Early stage companies are painfully “misfiring by mis-hiring” the most important role on the sales team. Don’t hire one until…
In Tech, The #1 Most Common Mis-hire is the VP/Head of Sales
In fact, there’s a venture capitalist saying I hate that goes something like “You’ve Got to Get Past Your First VP of Sales’ Carcass” or “The Second VP of Sales Is When You Really Start Selling” or variants thereof.
It especially bugs me because I’m a firm believer in hiring & training fewer, more committed people rather than taking a ‘churn and burn’ approach.
But…but…those VCs are right. Because in start-ups – especially Software-As-A-Service (SaaS)/ tech, it seems like the majority of first VP Sales fail. They don’t even make it 12 months (we’ve heard that the average tenure for VP Sales of early companies in the valley averages 18 months – and that includes the winners – ouch!).
Let’s look at what those Sales VPs should do since most founder/ CEOs are looking for the wrong things – especially first time founders, or founders who haven’t spent much time in or with sales.
Top 5 Things a Great VP of Sales Does At An Early, Growing Company (In Order Of Priority)
#1) Recruiting
You hire a VP Sales not to sell, but to recruit, train and coach other people to sell. So recruiting is 20% + of their time, because you’re going to need a team to sell. And recruiting great reps and making them successful is the #1 most important thing your VP Sales will do. And great VPs of Sales know this.
Peak Insight:
Depending on the industry, between 20 and 33 percent of salespeople aren’t capable of hitting their targets.

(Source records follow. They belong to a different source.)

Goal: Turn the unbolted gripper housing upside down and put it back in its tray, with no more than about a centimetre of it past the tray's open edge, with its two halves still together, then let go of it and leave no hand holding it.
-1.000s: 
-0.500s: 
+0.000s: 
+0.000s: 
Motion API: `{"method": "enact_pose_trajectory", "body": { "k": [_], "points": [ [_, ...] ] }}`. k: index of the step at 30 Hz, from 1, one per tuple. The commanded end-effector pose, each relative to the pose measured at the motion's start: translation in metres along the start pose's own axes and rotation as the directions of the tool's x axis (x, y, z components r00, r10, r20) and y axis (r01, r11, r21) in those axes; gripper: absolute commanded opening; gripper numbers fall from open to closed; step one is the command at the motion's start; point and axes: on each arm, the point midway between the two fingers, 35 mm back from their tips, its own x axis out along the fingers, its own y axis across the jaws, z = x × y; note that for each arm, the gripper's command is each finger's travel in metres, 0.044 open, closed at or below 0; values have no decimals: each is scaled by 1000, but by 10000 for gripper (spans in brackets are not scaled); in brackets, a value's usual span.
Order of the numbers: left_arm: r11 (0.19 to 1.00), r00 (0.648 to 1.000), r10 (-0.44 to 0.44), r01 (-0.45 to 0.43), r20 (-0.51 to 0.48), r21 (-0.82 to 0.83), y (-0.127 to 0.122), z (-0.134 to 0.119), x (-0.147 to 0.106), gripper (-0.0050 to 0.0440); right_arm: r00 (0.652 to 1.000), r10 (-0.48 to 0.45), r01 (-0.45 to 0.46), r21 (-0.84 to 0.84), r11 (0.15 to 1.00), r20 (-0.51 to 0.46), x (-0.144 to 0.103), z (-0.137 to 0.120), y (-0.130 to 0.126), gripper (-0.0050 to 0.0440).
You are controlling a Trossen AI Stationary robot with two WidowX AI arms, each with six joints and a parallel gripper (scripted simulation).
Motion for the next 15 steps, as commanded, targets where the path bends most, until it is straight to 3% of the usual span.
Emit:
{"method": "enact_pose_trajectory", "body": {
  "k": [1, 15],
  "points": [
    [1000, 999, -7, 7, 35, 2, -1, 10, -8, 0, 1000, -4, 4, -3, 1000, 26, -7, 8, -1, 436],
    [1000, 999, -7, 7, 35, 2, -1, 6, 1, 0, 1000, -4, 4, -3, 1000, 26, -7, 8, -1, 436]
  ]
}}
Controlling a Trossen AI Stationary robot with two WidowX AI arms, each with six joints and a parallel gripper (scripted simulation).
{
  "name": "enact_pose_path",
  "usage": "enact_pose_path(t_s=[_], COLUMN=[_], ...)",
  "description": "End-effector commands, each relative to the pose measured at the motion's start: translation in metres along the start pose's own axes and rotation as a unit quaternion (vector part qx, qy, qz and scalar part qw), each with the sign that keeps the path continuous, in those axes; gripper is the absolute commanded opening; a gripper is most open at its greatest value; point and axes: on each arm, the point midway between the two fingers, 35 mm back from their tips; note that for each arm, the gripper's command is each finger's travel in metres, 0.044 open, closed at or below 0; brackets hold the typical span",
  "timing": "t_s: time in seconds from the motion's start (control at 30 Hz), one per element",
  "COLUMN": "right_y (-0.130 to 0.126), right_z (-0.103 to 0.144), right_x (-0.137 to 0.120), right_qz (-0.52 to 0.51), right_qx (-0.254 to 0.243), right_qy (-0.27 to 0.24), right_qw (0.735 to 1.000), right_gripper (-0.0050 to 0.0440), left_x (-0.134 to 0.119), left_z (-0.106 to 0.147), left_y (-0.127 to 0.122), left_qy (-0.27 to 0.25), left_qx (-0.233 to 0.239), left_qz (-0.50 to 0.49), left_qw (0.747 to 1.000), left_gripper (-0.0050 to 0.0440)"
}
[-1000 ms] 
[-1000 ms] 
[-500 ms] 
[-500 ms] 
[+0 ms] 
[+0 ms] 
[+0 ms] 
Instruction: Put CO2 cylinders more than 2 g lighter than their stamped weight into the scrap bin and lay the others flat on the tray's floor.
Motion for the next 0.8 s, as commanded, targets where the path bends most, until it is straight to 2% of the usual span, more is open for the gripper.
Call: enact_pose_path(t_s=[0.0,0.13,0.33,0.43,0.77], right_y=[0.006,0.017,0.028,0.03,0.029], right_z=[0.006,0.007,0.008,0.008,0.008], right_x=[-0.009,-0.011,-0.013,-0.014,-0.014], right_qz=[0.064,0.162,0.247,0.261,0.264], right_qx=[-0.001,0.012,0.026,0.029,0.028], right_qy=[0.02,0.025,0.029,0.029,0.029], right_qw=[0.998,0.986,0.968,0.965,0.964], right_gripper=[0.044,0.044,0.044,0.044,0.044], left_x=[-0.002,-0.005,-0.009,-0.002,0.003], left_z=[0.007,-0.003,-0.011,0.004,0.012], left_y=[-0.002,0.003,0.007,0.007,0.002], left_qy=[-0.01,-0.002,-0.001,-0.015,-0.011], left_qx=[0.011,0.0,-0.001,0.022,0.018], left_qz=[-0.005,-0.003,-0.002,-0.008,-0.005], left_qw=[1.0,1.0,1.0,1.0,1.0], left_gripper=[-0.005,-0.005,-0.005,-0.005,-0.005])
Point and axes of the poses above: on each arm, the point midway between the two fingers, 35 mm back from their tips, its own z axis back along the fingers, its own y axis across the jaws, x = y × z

#2) Backfilling and Helping His/ Her Sales Team
Helping coach reps to close deals (not doing it for them). Getting hands-on when needed, or in big deals. Spotting issues before they blow up. Seeing opportunities ahead of the horizon.
Peak Insight:
Great Sales VPs boost a team’s confidence during sales slumps and rally them to work together.
#3) Sales Tactics
Training, onboarding. Territories (you need them). Quotas, comp. How to compete. Pitch scripts. Coordinating FUD and anti-FUD. Segmenting customers. Reports. Ensuring they and the team can get what they need from the sales / CRM system. Etc.
Peak Insight:
Create systems – simplify the sales process so reps can develop strong sales habits and tactics.
#4) Sales Strategy
What markets should we expand into? What’s our main bottleneck? Where should our time & money go? What few key metrics tell us the most about the health of our team & growth?
Peak Insight:
Monitor Activity Volumes – are calls, meetings, proposals, etc. in line with typical ratios required to hit targets?
#5) Creating and Selling Deals Him/Herself
This is last of the Top 5. Important, yes for select deals. But last on the list because if your VP Sales (or CEO, for that matter) is doing the closing rather than their team – you’re bottlenecked. No scaling for you, sir.
Peak Insight:
A founder has to accept that a salesperson in a start-up is sometimes like a boxer fighting with one arm.
SO: don’t hire a VP Sales until you are ready to scale and build and fund a small, growing sales team.
And any VP of Sales that doesn’t see this themselves — probably isn’t a great long-term Sales VP for you. Instead, he/she is either just a great individual contributor, a great builder … or a simply a flawed or desperate candidate. One challenge in hiring salespeople is that they’re often extra good at “selling” themselves too…whether or not they’re actually a good fit!